▶ **Exercise details**
Retype the data exactly, skipping any picture in it.
═══
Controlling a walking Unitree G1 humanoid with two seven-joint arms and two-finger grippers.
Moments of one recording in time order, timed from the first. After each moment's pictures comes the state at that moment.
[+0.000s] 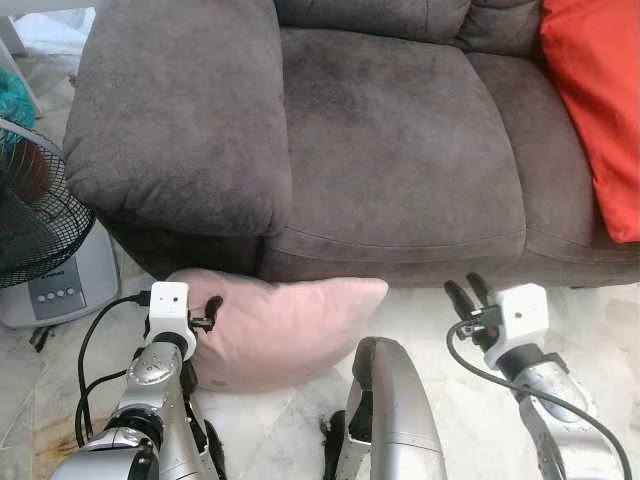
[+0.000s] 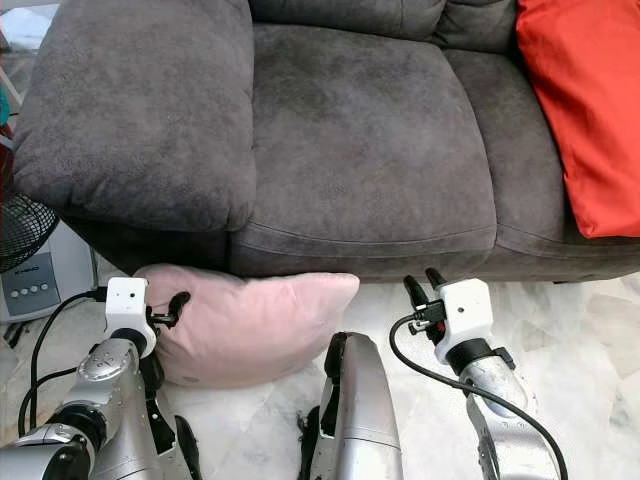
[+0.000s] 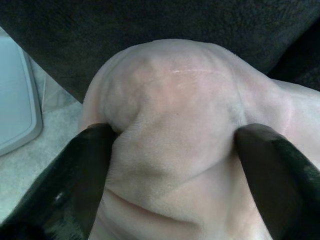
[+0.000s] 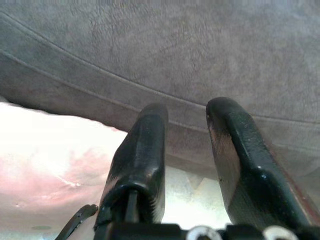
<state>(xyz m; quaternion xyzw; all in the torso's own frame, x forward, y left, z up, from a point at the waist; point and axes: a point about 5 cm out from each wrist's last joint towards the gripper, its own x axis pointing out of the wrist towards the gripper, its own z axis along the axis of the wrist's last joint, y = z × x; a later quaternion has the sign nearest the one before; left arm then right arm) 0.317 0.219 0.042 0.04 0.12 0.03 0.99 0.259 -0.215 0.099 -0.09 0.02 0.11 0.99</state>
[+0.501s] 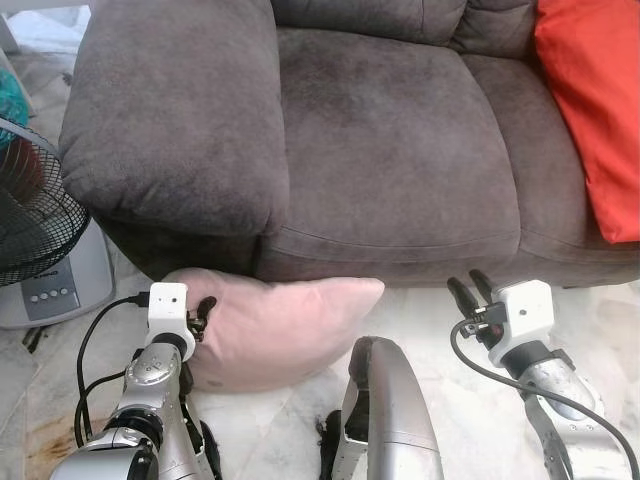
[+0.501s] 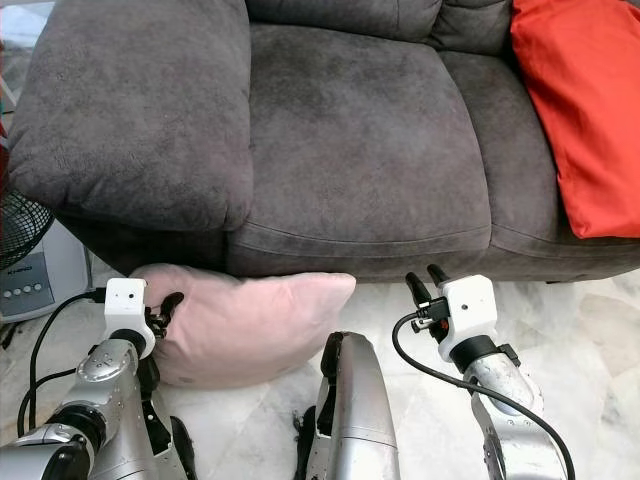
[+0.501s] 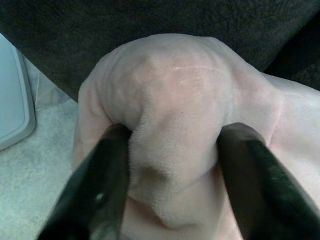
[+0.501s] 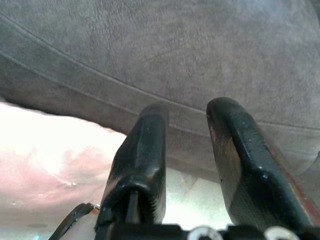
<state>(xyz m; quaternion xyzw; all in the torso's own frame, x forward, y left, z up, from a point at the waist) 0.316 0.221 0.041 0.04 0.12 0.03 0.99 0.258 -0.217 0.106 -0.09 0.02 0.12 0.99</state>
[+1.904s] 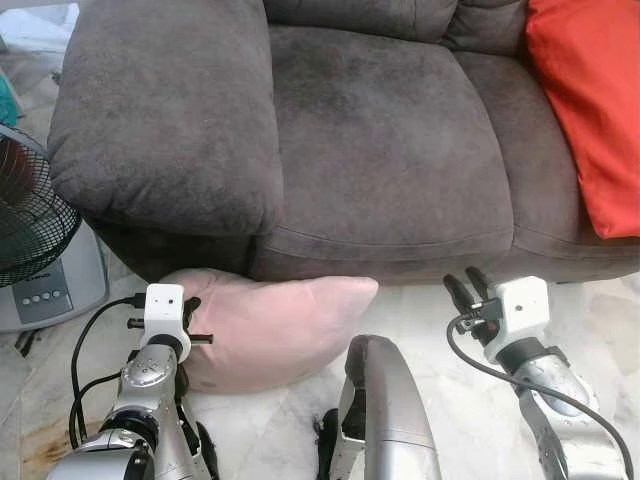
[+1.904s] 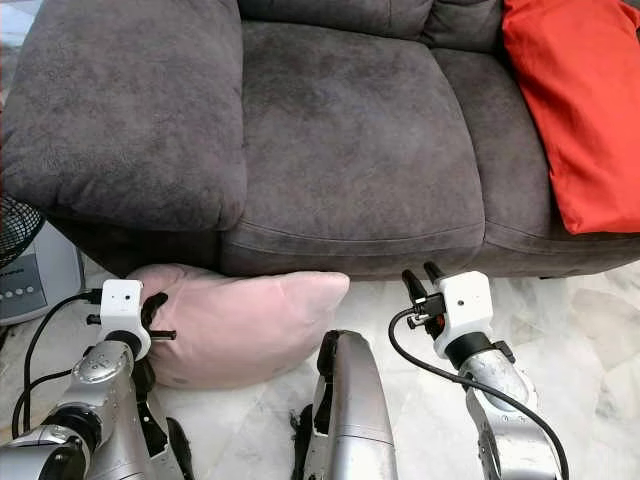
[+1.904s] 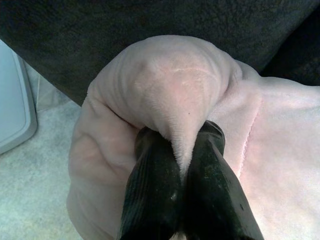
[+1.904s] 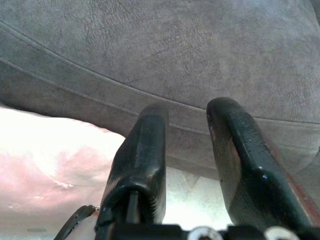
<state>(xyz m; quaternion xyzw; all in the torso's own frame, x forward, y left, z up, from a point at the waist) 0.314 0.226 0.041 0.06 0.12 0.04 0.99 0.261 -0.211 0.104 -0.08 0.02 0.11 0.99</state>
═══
▶ **Response area**
Controlling a walking Unitree G1 humanoid with two seven-joint arms and two-finger grippers.
Moments of one recording in time order, timed from the first. After each moment's pictures comes the state at that moment.
[+0.000s] 
[+0.000s] 
[+0.000s] 
[+0.000s] 
<state>(xyz m; quaternion xyzw; all in the torso's own frame, x forward, y left, z up, from a point at the waist; point and axes: a point about 5 cm out from each wrist's last joint towards the gripper, its own x axis pointing out of the wrist towards the gripper, its own z axis along the axis of the wrist's last joint, y = z × x; a later quaternion has the sign nearest the one before; left arm then right arm) 0.317 0.219 0.042 0.04 0.12 0.03 0.99 0.259 -0.215 0.099 -0.09 0.02 0.11 0.99</state>
[+0.501s] 
[+0.501s] 
[+0.501s] 
[+0.501s] 
<state>(xyz m; quaternion xyzw; all in the torso's own frame, x forward, y left, z up, from a point at the waist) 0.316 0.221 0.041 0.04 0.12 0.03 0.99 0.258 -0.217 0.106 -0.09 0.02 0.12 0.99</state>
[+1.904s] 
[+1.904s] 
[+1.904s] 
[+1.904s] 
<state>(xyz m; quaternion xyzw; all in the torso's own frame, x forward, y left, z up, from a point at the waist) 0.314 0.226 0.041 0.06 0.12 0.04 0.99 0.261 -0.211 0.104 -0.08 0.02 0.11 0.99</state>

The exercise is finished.